Pagina:Goldoni - Opere complete, Venezia 1914, XIX.djvu/304

290 ATTO SECONDO

Vittoria. Se non avessi amore per voi, non m’inquieterei per la vostra freddezza, e non vi darei tanti stimoli per sollecitare la scritta.

Guglielmo. Dite d’amarmi, e in faccia mia preferite un altro?

Ferdinando. Ehi! amico, sareste per avventura di me geloso?

Vittoria. Non credo mai che vi venissero in capo di tai pensieri. (a Guglielmo)

Guglielmo. Io non penso fuor di ragione; e mi persuado di quel ch’io vedo.

Vittoria. Signor Guglielmo, parlatemi con sincerità.

Guglielmo. Io non vi posso parlare in miglior modo di quel che vi faccio. Dicovi che questo è un torto che voi mi fate, e che non mi credeva di meritarlo.

Vittoria. (Mi ama dunque più di quello ch’io supponeva).

Ferdinando. Signori, se io ho da esser d’incomodo, me ne vado immediatamente.

Guglielmo. No, no, restate pure; e servite la signora Vittoria.

Vittoria. No, caro signor Guglielmo, non prendete la cosa in sinistra parte. Vi chiedo scusa se ho potuto spiacervi. Vi amo colla maggior tenerezza del mondo. Ho da essere vostra sposa, e da voi solo vogl’io dipendere. Verrò con voi dalla signora Giacinta. Tralascierò d’andarvi, se pur piace.

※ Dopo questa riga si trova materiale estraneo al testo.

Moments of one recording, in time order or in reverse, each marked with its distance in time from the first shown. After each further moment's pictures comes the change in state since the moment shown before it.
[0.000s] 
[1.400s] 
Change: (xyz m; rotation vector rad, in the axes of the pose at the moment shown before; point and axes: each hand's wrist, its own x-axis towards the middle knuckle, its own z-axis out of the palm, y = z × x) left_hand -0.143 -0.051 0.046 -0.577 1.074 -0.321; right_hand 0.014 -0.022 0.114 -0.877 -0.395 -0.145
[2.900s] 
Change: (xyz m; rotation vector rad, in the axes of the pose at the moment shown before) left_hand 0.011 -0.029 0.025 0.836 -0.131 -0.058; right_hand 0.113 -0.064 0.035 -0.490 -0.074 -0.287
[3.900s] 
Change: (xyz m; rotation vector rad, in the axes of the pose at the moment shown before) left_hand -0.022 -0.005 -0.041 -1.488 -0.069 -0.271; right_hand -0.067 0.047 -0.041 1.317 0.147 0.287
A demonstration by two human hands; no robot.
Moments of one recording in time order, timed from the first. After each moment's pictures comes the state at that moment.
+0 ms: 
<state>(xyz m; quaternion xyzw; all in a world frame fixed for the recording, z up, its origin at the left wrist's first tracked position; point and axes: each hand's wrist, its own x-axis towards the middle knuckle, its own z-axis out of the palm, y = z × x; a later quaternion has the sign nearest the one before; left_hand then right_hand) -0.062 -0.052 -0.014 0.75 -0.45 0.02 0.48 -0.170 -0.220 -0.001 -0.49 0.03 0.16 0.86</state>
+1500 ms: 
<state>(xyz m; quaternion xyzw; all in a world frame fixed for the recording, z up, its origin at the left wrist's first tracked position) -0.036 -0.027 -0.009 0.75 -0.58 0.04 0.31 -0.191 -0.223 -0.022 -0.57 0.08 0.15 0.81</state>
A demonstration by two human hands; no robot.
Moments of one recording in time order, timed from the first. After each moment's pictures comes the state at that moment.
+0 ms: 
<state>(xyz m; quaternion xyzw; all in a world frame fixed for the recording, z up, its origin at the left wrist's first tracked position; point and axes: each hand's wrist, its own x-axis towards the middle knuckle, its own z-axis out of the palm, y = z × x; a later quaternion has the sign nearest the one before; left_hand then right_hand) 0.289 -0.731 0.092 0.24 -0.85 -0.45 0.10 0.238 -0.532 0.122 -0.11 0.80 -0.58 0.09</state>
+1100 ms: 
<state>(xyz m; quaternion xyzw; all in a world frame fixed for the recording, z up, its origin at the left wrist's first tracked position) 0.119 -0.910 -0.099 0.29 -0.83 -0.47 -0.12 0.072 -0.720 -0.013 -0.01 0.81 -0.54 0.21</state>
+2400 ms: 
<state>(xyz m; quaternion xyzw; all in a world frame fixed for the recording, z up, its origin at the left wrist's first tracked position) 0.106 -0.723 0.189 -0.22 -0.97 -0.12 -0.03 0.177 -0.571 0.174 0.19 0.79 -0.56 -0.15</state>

Guglielmo. Il nostro debito ci sprona egualmente a quest’atto di convenienza.

Vittoria. Andiamoci dunque immediatamente. Scusi, signor Ferdinando, s’io non mi prevalgo delle sue grazie.

Ferdinando. Si serva pure. Per me sono indifferente.

Guglielmo. Il signor Ferdinando favorirà di venir con noi.

Vittoria. Ma non c’è bisogno....

Guglielmo. Sì, signora, ce n’è bisogno per quella massima di onestà, di decoro, che io ho suggerita, e che voi avete approvata.

Ferdinando. Sicchè dunque io ho da servire di comodino.

Vittoria. Ah! signor Guglielmo, se è ver che mi amate....

Guglielmo. Via, andiamo prima che si avvicini l’ora del pranzo.